- [AIM OF THE EXERCISE]: Please return the lines below verbatim, beginning at the one that has "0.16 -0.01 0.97" and stopping after the one that has "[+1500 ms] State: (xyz", and add no other lines.

(Excerpts from a dataset)
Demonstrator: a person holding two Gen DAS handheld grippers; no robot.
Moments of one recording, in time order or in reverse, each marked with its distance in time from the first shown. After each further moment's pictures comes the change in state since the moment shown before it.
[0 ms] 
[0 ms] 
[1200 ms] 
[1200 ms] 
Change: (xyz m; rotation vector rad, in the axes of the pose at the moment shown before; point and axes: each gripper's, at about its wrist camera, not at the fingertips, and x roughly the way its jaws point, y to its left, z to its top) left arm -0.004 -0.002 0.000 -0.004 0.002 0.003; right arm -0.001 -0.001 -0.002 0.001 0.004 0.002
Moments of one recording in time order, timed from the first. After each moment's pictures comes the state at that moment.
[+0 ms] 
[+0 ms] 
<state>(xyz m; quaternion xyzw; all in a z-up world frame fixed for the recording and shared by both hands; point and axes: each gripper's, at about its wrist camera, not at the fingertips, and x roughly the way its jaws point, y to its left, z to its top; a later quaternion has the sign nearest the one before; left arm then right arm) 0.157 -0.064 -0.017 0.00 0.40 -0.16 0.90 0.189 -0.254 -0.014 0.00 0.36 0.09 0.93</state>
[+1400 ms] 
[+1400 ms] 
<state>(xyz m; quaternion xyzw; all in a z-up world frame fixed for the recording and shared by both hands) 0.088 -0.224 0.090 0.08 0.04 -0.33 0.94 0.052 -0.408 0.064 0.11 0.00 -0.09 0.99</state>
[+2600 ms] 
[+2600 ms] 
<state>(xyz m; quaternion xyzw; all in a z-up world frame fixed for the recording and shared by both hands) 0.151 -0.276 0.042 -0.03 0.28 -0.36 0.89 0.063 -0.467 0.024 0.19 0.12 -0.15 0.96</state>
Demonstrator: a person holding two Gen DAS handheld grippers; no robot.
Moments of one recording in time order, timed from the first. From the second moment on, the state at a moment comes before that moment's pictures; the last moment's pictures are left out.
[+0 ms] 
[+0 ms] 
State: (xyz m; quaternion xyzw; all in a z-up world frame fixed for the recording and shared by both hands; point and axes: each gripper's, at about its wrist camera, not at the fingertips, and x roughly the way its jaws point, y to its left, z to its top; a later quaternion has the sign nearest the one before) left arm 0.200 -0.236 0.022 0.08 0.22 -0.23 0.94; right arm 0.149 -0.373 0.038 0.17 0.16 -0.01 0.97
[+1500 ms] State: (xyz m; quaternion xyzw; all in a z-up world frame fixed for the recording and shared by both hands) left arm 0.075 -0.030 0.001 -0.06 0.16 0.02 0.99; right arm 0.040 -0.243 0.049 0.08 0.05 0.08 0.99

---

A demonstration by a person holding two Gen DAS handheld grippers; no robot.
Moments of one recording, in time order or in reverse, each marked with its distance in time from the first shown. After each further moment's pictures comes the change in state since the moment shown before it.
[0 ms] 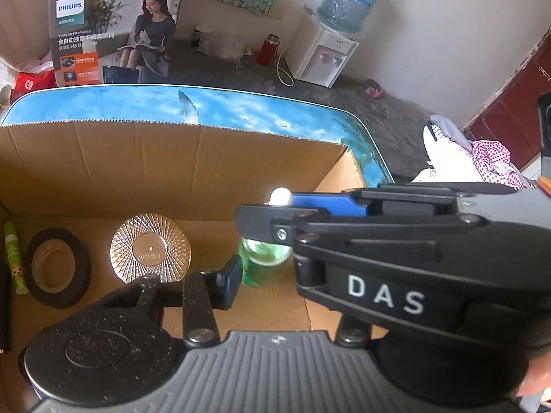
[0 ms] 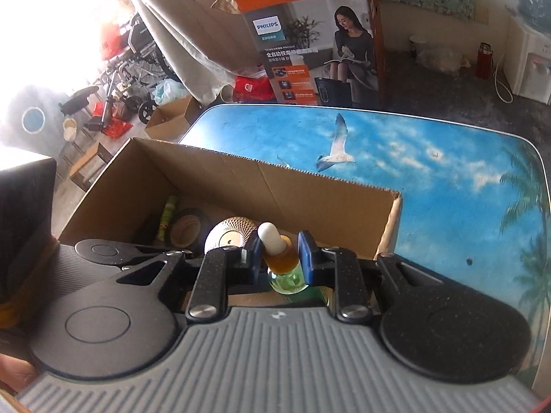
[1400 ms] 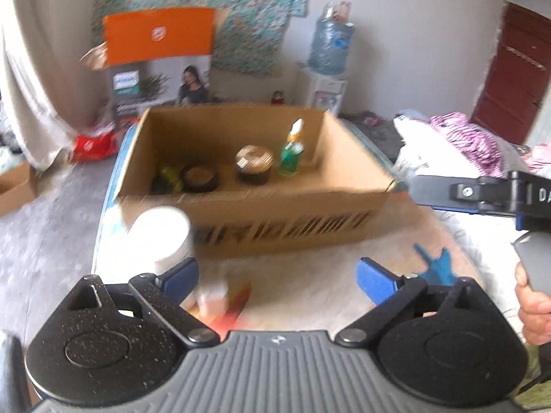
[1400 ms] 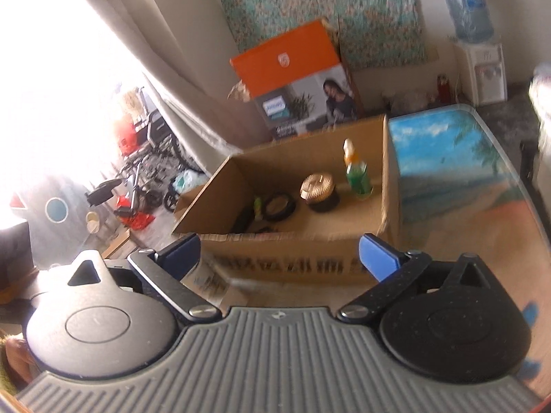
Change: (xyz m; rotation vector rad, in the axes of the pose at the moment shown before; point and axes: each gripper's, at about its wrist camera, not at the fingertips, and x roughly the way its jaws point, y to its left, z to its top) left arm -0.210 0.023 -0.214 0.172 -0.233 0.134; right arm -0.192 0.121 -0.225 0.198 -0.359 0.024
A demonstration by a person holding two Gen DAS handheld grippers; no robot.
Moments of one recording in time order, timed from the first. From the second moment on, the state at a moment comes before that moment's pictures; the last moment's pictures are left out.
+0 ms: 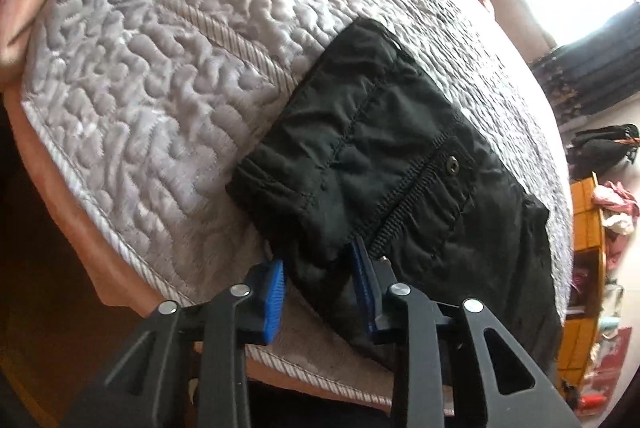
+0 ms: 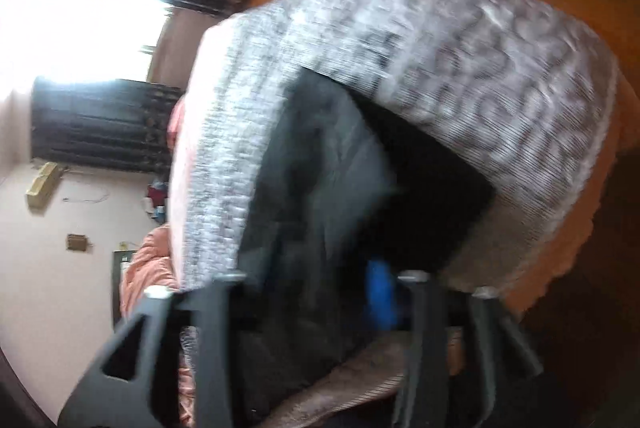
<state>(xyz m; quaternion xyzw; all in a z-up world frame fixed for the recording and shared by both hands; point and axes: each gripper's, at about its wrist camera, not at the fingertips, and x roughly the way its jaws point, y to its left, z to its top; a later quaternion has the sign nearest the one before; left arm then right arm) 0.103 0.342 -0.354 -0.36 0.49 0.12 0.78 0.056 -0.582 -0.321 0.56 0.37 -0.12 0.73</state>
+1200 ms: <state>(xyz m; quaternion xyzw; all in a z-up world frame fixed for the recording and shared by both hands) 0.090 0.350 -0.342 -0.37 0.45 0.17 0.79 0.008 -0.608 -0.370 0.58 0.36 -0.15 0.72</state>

- [OUTPUT FOR THIS EXERCISE]:
State: (xyz m; quaternion xyzw; all in a z-up world frame fixed for the recording and shared by both hands; point and axes: each gripper's, at about its wrist camera, not at the fingertips, and x roughly the way its jaws point, y to its left, z to its top; a later quaternion has the sign nearest the one before) left arm 0.200 -0.236 0.022 0.08 0.22 -0.23 0.94; right arm 0.149 -0.373 0.038 0.17 0.16 -0.01 0.97
[+1500 ms] State: (xyz m; quaternion xyzw; all in a z-up world frame fixed for the recording and shared by both hands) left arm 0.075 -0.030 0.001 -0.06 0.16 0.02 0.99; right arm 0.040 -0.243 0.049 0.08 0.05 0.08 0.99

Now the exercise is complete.